Under this policy, lenders may get the FHA full-eagle approval and — when acting as a third-party originator under the sponsorship of another FHA-approved lender with DE authority — the lenders may then fund and close FHA loans in their own name even though they don’t have DE authority of their own. HUD affirmed and clarified this rule with the issuance of mortgagee letter 2012-02, and this past Aug. 24, HUD issued a new clarification of the final rule’s definition of a sponsored third-party originator, yet this rule remains one of the best-kept secrets in the mortgage industry today.

This is particularly significant news for banks and credit unions, as almost any bank and credit union can meet the net-worth requirement for obtaining full-eagle supervised lender approval.

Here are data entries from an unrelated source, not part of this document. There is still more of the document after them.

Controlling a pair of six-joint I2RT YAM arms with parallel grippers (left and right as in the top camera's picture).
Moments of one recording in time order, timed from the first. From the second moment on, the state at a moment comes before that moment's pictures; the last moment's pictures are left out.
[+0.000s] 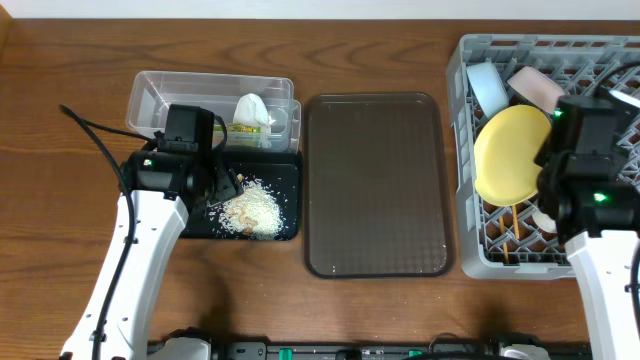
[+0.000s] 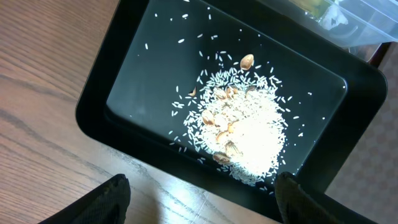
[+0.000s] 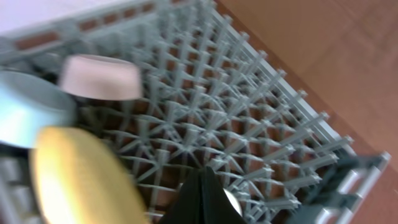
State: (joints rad) left arm -0.11 1.34 1.14 -1.10 -0.11 -0.54; right arm -0.04 1.20 1.13 -0.72 0.63 0.31
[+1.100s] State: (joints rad) left arm -0.11 1.34 1.14 -1.10 -0.11 -0.54; right arm -0.14 1.27 1.13 -0.57 0.02 0.15
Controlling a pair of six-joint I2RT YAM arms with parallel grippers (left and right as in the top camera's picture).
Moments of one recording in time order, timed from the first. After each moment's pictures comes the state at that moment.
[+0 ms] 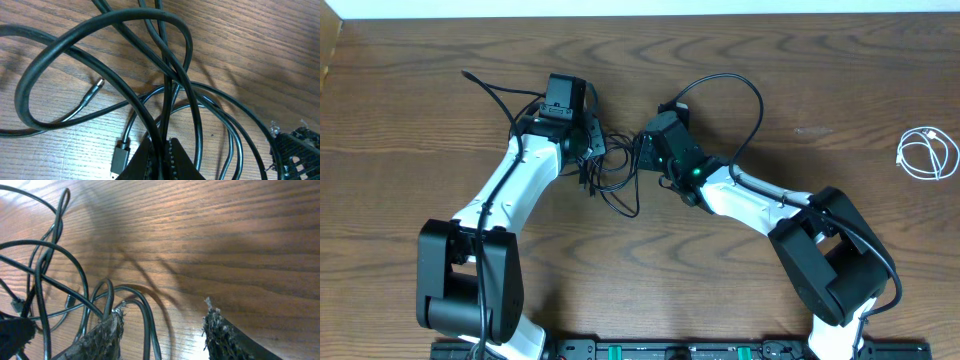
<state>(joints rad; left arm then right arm) -0.20 1.74 1.19 -0.58 0.05 -0.41 0.68 1.96 1.15 0.08 0.06 0.80</state>
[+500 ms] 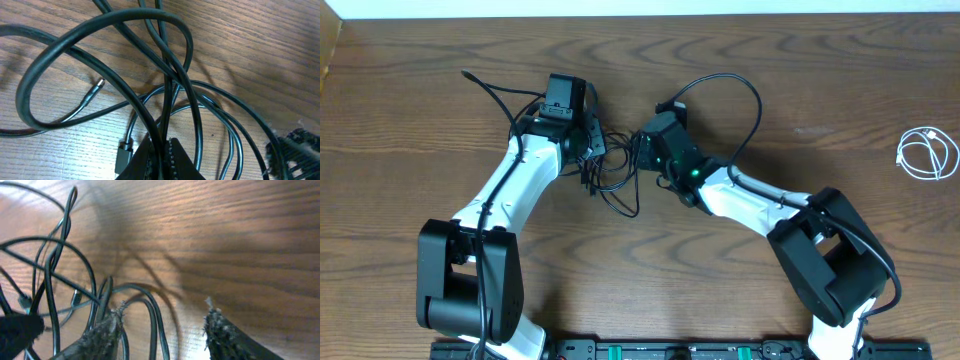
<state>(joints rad) -0.20 1.74 1.19 -0.58 0.05 -0.41 0.69 1.96 1.15 0.09 0.06 0.80</state>
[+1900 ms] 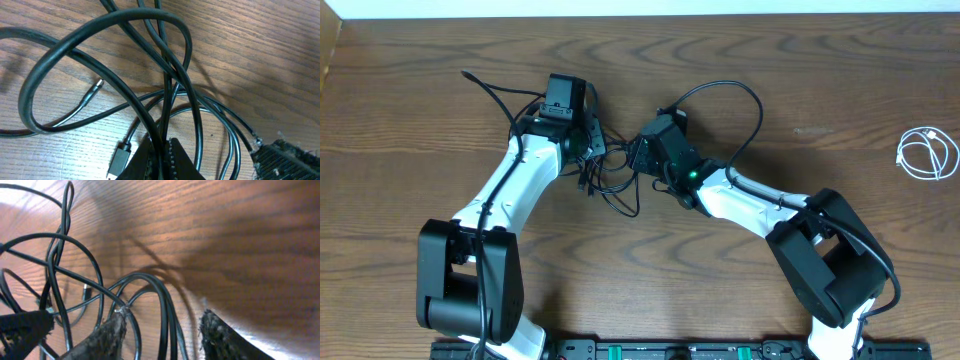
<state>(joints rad) -0.20 1.74 1.19 -0.58 0.05 -0.41 0.70 1.96 1.15 0.06 0.00 0.96</state>
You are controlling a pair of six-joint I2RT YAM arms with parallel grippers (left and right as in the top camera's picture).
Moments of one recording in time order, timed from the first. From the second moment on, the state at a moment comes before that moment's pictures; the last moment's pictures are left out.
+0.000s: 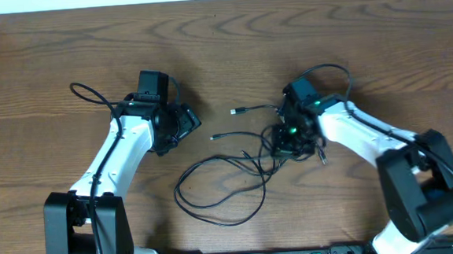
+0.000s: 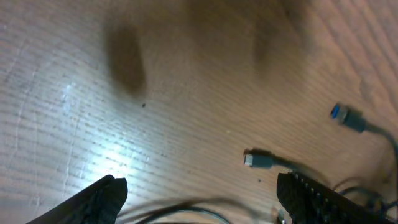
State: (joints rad) left arm -0.15 1.62 1.03 -0.74 0.18 -0.72; right arm 0.41 1.78 1.03 -0.67 -0.50 0.50
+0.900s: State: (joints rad) left arm -0.18 1.37 1.03 -0.58 0.87 -0.21; right arm 0.30 1.24 1.05 -0.51 -0.45 0.48
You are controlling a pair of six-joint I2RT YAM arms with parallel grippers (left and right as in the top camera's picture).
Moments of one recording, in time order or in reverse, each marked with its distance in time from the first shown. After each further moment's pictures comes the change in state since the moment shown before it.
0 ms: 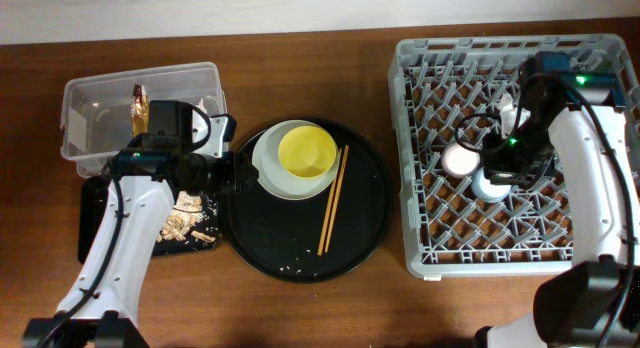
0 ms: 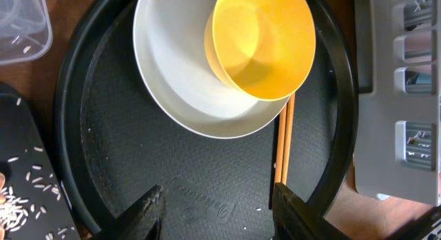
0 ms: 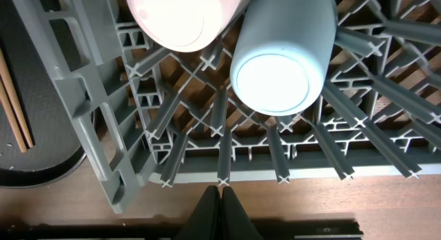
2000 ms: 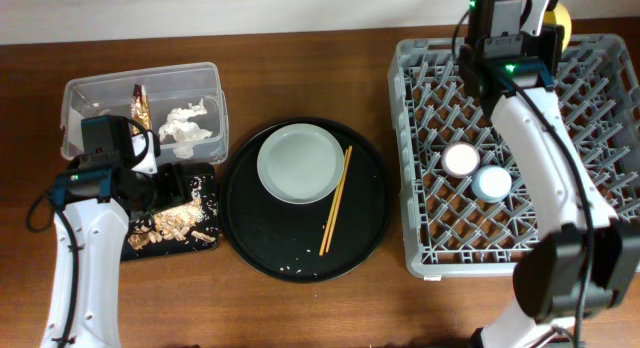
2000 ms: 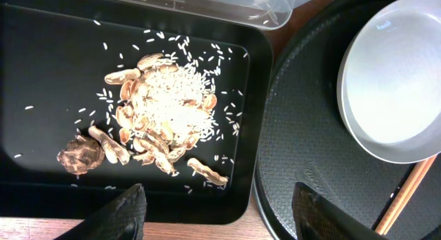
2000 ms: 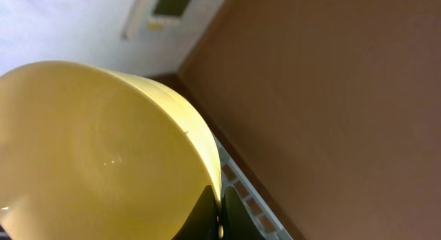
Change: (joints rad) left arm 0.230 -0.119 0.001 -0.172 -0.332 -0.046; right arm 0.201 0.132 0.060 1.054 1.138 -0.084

Further, banks and credit unions with assets of less than $500 million are no longer required to submit audited financial statements to get supervised lender approval. Additionally, small lenders currently are not required to submit audited financial statements or any type of reports prepared by a certified public account to get annual recertification of the supervised lender approval.

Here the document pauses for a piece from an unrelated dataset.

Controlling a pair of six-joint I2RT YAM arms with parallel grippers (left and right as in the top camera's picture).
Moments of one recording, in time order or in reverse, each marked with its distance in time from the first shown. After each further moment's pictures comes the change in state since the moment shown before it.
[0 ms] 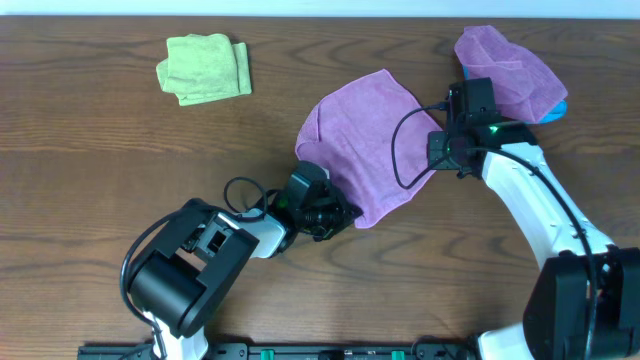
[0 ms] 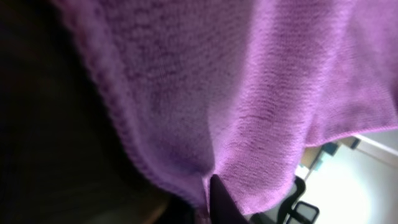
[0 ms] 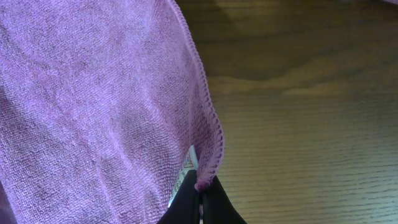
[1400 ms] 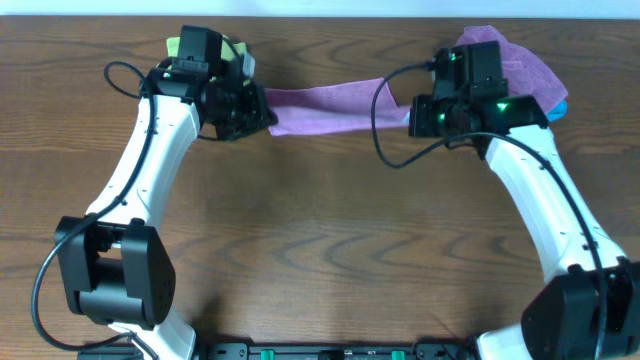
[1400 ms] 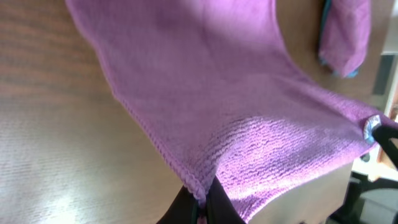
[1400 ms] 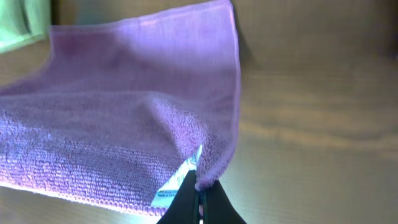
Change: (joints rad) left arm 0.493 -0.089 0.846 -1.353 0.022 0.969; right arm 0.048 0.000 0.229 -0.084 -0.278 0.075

"Although sponsored third-party originators may not purchase or hold FHA loans, HUD has adopted a policy that stipulates that this rule doesn’t apply to third-party originators who are FHA-approved."

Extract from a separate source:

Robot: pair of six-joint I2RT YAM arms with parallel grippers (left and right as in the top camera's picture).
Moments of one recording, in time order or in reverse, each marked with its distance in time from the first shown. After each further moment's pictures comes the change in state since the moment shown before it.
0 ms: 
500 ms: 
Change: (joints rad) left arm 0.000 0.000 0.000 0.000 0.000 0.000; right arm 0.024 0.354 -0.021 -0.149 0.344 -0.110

As such, the annual recertification process for small lenders is a quick and easy process with a nominal yearly cost. It’s important to note, however, that this waiver of audited financial statements applies only to banks and credit unions; it does not apply to non-chartered institutions, including subsidiaries of banks and credit unions.

Liability

Another important factor that mortgage professionals should consider is: Wholesale lenders offering an FHA- approved third-party originator program face essentially the same risk previously faced by wholesale lenders that offered an FHA correspondent lender program to approved correspondents. Because the wholesale DE lender would underwrite and approve the loans originated by its loan correspondents, it was difficult to force correspondents to buy back loans except in cases of intentional acts such as fraud.

The same is true today for third-party originated loans, and it doesn’t make a difference whether the third-party originator is FHA-approved or not. In other words, the wholesale lender doesn’t face any greater liability when they underwrite FHA loans for approved third-party originators and then allow those originators to close the loans in their own name and sell them to the underwriting lender. To a large extent, the only remaining barrier preventing the full resuscitation of the FHA correspondent lending market is that wholesale lenders have been slow to offer FHA-approved third-party originator programs, as most wholesale lenders still require correspondent lenders to be FHA-approved and to have DE authority.

This seems perplexing given that HUD has clearly stated that DE authority is not required under federal law and given the similar risk dynamics of FHA-approved third-party originator programs and non-FHA-approved third-party originator programs. Some wholesale lenders simply may lack awareness of the most current third-party originator rules, but others may not wish to promote an FHA-approved third-party originator program because correspondent lenders are paid more for each transaction than brokers are.

• • •

Mortgage professionals who are interested in this subject should know that there are relatively few institutions currently offering FHA-approved third-party originator programs. The wholesale lenders that do offer these programs have been capturing market share through the FHA correspondent lending channel because FHA- approved lenders can get greater returns on every FHA loan sold to one of these lenders compared to the restricted broker fees available through every other wholesale lender.

Regardless, although the options may be currently limited when it comes to third-party originator programs, other wholesale lenders may soon start offering such programs simply to remain competitive, as there are many parties interested in funding and closing FHA loans in their own name without having to get DE authority or underwrite FHA loans themselves. When that happens, the FHA correspondent market will be back with a clean bill of health.